This seems to be very easy with xparse. The only thing that seems hard to do is to enforce the exact syntax that you want for differentiating the two last optional arguments. With the solution below, the following are allowed (as you want them):

\funcdef{f}{x}{R}
\funcdef{f}{x}{R}[2x]
\funcdef{f}{x}{R}[2x][x+x]
\funcdef{f}{x}{R}*[x+x]

but the following is allowed too:

\funcdef{f}{x}{R}[2x]*[x+x]

and is equivalent to the third one (of the first four).

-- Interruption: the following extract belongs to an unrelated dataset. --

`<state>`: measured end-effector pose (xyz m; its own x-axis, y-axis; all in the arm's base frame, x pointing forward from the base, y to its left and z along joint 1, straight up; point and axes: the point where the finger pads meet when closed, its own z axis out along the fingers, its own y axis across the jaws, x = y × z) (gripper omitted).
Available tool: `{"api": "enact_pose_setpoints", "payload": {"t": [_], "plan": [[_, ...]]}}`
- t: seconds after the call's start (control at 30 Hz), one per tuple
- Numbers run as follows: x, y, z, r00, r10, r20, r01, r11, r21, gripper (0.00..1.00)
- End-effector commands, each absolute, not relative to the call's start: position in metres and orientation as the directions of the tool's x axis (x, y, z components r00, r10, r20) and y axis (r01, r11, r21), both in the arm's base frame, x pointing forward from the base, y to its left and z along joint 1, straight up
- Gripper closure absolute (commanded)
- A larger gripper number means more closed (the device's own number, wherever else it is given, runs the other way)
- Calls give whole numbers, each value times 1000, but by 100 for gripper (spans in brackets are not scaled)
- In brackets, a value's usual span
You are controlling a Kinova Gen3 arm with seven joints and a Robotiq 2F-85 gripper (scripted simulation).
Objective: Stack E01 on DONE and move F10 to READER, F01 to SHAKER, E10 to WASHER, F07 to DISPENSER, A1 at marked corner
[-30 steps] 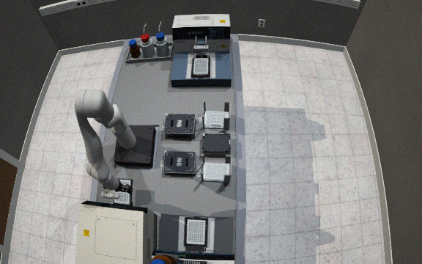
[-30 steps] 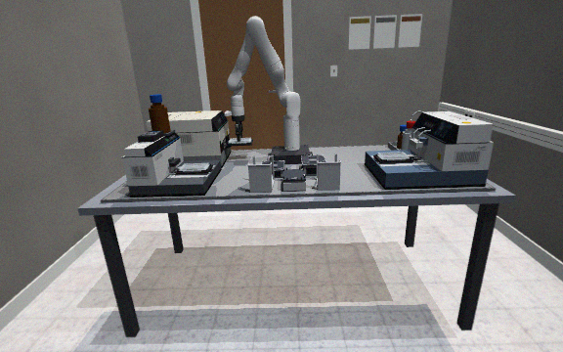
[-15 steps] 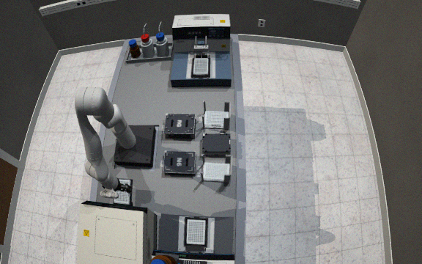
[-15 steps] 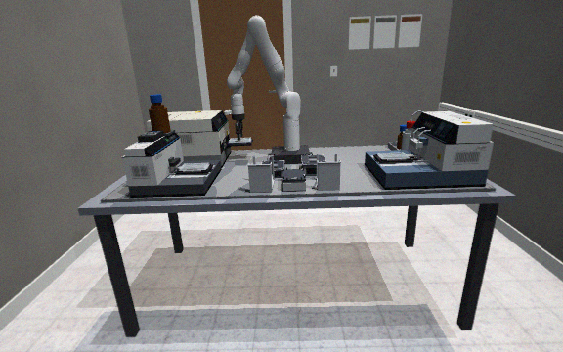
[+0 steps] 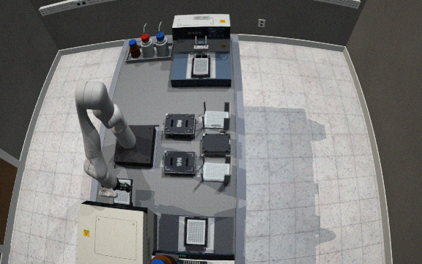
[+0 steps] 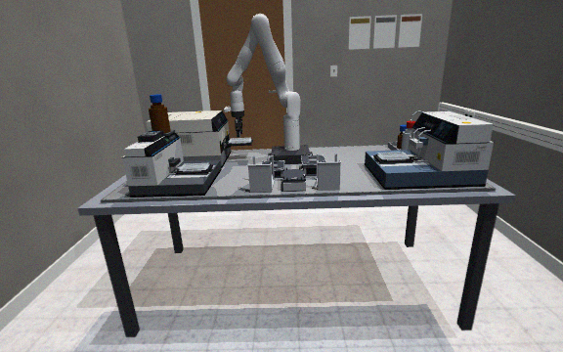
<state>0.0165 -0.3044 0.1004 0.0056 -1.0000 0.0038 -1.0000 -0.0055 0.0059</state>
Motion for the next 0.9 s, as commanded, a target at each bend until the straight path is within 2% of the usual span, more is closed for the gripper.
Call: {"api": "enact_pose_setpoints", "payload": {"t": [0.0,0.87], "plan": [[19,-306,107,9,-1000,8,-1000,-9,3,0],[20,-306,139,9,-1000,7,-1000,-9,3,0]]}}
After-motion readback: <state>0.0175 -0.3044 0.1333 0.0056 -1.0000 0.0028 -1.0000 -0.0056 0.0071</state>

I do not consider this to be much of a problem; if you do, it will not be easy to fix.

\documentclass{article}
\usepackage{xparse}

\DeclareDocumentCommand{\funcdef}{m m o m o s o}{%
  \begin{array}{r@{\ }c@{\,}c@{\,}l}
    #1:
  & \IfNoValueTF{#3}{#4}{#3}
  & \to & #4 \\
  & #2
  & \mapsto
  & \IfNoValueTF{#5}{#1(#2)}{#5}
    \IfNoValueTF{#7}{}{\mathrel{:=}#7}
  \end{array}
}

\begin{document}
Simple function: \[
  \funcdef fx{\mathbf R}
\]

Simple function with declaration: \[
  \funcdef fx{\mathbf R}*[x^2]
\]

Function with alternative writing: \[
  \funcdef{\textrm{exp}}x{\mathbf R}[e^x]
\]

Function with alternative writing and declaration: \[
  \funcdef\exp x{\mathbf R}[e^x][\lim\limits_{n\to\infty}%
    \left(1+\frac xn\right)^n]
\]

Function with different domain and codomain: \[
  \funcdef{\textrm{sqrt}}n[\mathbf N]{\mathbf R}
\]

Function with different domain and codomain, and alternative
writing: \[
  \funcdef{\textrm{sqrt}}n[\mathbf N]{\mathbf R}[\sqrt n]
\]

Function with different domain and codomain, alternative writing
     and declaration: \[
  \funcdef{\textrm{sqrt}}n[\mathbf N]{\mathbf R}[\sqrt n][\exp(\frac12\ln n)]
\]
\end{document}